# A sparse matrix is a matrix in which most of the elements are zero. On the contrary, a table in which the majority of elements are non zero is called dense. 

In [None]:
import pandas as pd

In [None]:
data = pd.read_csv('mlexample/data.csv', sep="\t", header=None, engine='python')

In [None]:
data.columns = ["user_id", "item_id", "rating", "timestamp"]

In [None]:
data.drop(["timestamp"], axis=1, inplace=True)

In [None]:
display(data.head())

In [None]:
display(data.shape)

In [None]:
BYTES_TO_MB_DIV = 0.000001
def print_memory_usage_of_data_frame(df):
    mem = round(df.memory_usage().sum() * BYTES_TO_MB_DIV, 3) 
    print("Memory usage is " + str(mem) + " MB")

In [None]:
print_memory_usage_of_data_frame(data)

In [None]:
data_one_hot = pd.get_dummies(data, columns=['user_id', 'item_id'])# get_dummies is used for the transformations,  that converts categorical variables into indicator variables.
display(data_one_hot.head())
display(data_one_hot.shape)
print_memory_usage_of_data_frame(data_one_hot)

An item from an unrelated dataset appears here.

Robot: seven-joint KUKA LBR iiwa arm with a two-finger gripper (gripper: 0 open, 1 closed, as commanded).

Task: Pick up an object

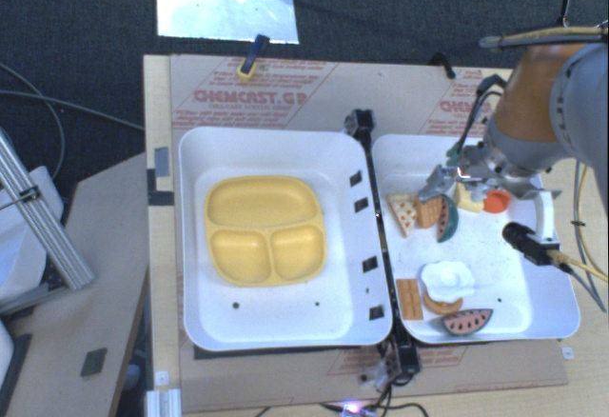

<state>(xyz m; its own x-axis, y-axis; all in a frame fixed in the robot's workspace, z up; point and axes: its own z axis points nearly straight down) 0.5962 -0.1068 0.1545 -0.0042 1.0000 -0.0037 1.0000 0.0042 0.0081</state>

# Pandas Sparse Structures: Pandas provides data structures for efficient storage of sparse data. In these structures, zero values (or any other specified value) are not actually stored in the array.

In [None]:
def convert_to_sparse_pandas(df, exclude_columns=[]):
    """
    Converts columns of a data frame into SparseArrays and returns the data frame with transformed columns.
    Use exclude_columns to specify columns to be excluded from transformation.
    :param df: pandas data frame
    :param exclude_columns: list
        Columns not be converted to sparse
    :return: pandas data frame
    """
    df = df.copy()
    exclude_columns = set(exclude_columns)

    for (columnName, columnData) in df.iteritems():
        if columnName in exclude_columns:
            continue
        df[columnName] = pd.SparseArray(columnData.values, dtype='uint8') # we will convert the one-hot encoded columns into SparseArrays, which are 1-d arrays where only non-zero values are stored.

    return df

In [None]:
data_one_hot_sparse = convert_to_sparse_pandas(data_one_hot, exclude_columns=['rating'])
display(data_one_hot_sparse.dtypes)
print_memory_usage_of_sparse_data_frame(data_one_hot_sparse)

#### It is possible to create a sparse data frame directly, using the sparse parameter in pandas get_dummies. This parameter defaults to False. If True the encoded columns are returned as SparseArray. By setting sparse=True we create a sparse data frame directly, without previously having a dense data frame in memory.

In [None]:
data_one_hot_sparse = pd.get_dummies(data, columns=['user_id', 'item_id'], sparse=True)
display(data_one_hot_sparse.dtypes)
print_memory_usage_of_data_frame(data_one_hot_sparse)